The problem Clegg would have in breaking it over an EU Referendum being held (as opposed to the result being Leave) is that every leaflet would mention the LibDem pledge, Labour would rip into the LibDems for everything else, and it's not a popular issue to end it on.

Vetogate certainly helped sour matters, but it was nothing that the AV Referendum hadn't already done. IIRC, it had the Tories gain a lead in the polls. Not the environment to force an election with. I suppose an even worse Euro crisis (Greece collapses out and the rumoured domino-effect looms) may create a state where an EU-wide solution/bailout gets blocked and Clegg does right by Brussels, but that in itself might just strengthen a "we must stay in to stop this madness, unlike Tory cocks and Labour cucks" mindset.
 
God this make me remember the eager cries of it'll never last at the time.

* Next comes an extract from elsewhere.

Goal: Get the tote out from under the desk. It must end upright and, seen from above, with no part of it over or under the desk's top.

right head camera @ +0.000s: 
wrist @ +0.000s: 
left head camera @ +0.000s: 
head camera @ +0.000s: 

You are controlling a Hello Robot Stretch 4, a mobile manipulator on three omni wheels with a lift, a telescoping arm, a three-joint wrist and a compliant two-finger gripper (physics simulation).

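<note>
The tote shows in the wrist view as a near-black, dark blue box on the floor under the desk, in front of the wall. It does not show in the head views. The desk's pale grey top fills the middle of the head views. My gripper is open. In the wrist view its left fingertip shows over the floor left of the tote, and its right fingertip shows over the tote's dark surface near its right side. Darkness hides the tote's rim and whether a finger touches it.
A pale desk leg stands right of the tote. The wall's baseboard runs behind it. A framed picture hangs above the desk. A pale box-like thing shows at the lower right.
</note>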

Arguably either Cameron or Glegg not getting along quite so well would be the kicker I guess.
 
One thing that everyone seems to have shrugged at - unlike tuition fees - is the Lib Dems' high-profile (during the campaign) opposition to nuclear power being quietly brushed aside. Could that have been a flashpoint? More people care about it than Lords reform at least.

A British Fukushima? Problem there I suppose is the government would probably stick together to fix it.
 
There’s a section in Iain Dale and Duncan Brack’s Prime Minister Boris ... and other things that never happened that sees the Lib Dems withdraw from the coalition after a bomb goes off at the Olympic Park before the games. Something about the Lib Dems being responsible for shorter detention periods, and Clegg feeling culpable. Never seemed particularly realistic (if you’re blamed, why bring down the government?) but this thread’s probably the best place to bring it up.